"""

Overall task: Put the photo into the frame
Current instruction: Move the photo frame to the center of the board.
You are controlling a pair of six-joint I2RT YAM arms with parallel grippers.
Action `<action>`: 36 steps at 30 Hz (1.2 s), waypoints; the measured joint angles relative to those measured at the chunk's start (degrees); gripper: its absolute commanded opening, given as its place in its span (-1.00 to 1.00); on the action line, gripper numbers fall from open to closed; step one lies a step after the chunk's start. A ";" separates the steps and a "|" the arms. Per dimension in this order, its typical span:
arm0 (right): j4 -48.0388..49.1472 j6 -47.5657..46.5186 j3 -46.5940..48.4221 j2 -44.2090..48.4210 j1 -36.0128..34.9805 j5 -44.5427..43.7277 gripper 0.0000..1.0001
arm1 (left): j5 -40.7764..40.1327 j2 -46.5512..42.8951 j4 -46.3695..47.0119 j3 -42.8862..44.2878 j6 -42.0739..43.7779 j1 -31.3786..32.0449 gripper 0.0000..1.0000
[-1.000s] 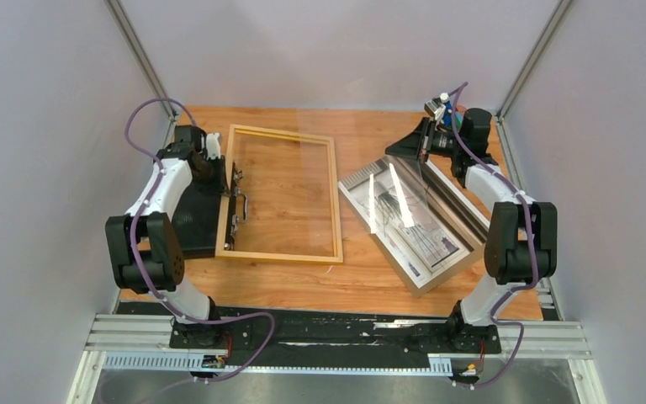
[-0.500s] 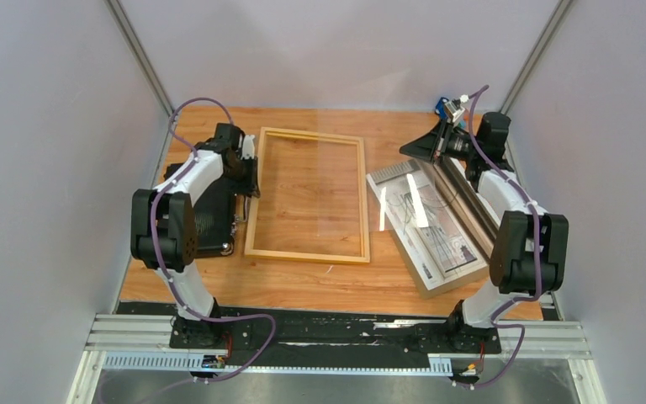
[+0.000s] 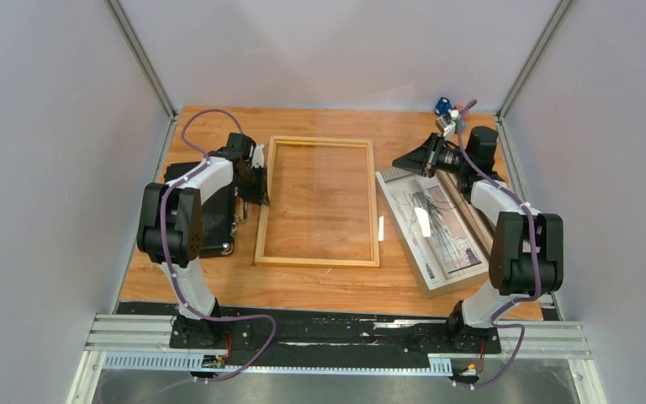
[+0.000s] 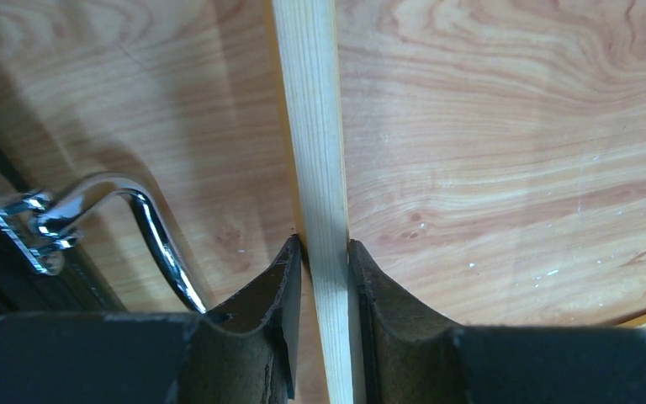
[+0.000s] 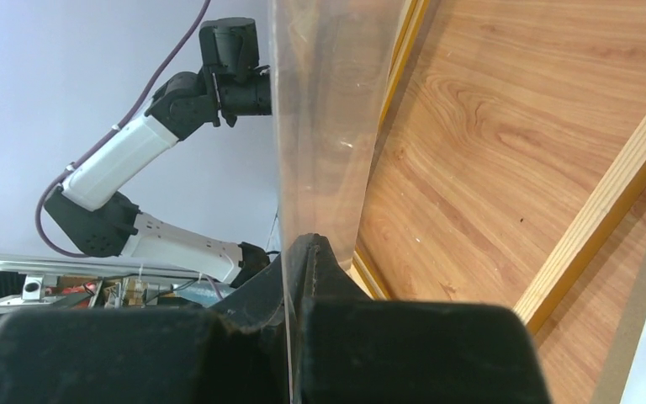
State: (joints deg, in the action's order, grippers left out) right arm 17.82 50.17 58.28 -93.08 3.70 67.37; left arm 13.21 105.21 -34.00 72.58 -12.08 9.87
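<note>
The frame (image 3: 318, 260), light tan wood, lies flat in the middle of the table. My left gripper (image 3: 260, 180) is shut on its left rail; in the left wrist view the pale rail (image 4: 313, 126) runs between the two black fingers of the left gripper (image 4: 324, 246). The photo (image 3: 437, 231) lies face up to the right of the frame, on a brown board. My right gripper (image 3: 407, 160) hovers over the photo's far end, shut on a thin clear sheet (image 5: 320, 118) that stands edge-on from the right gripper (image 5: 301, 246). A frame rail (image 5: 606, 198) shows beyond it.
A black case (image 3: 206, 215) with a chrome handle (image 4: 147, 227) lies just left of the frame, under the left arm. The brown board (image 3: 439, 288) reaches close to the table's right edge. Grey walls close in both sides and the back.
The left gripper has dragged the frame rightward and squared it up. The right arm has swung in, and the photo on its board has turned more upright and shifted right.
</note>
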 measured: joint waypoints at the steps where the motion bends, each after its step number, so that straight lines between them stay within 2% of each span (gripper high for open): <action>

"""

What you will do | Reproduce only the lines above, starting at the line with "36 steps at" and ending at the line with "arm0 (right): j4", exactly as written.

Task response |
Action `<action>`: 36 steps at 30 Hz (1.2 s), waypoints; the measured joint angles relative to those measured at the chunk's start (degrees); gripper: its absolute commanded opening, given as its place in its span (-1.00 to 1.00); on the action line, gripper numbers fall from open to closed; step one lies a step after the chunk's start. A ";" separates the steps and a "|" the arms. Per dimension in this order, its typical span:
arm0 (right): j4 -48.0388..49.1472 j6 -47.5657..46.5186 j3 -46.5940..48.4221 j2 -44.2090..48.4210 j1 -36.0128..34.9805 j5 -44.5427..43.7277 gripper 0.0000..1.0001

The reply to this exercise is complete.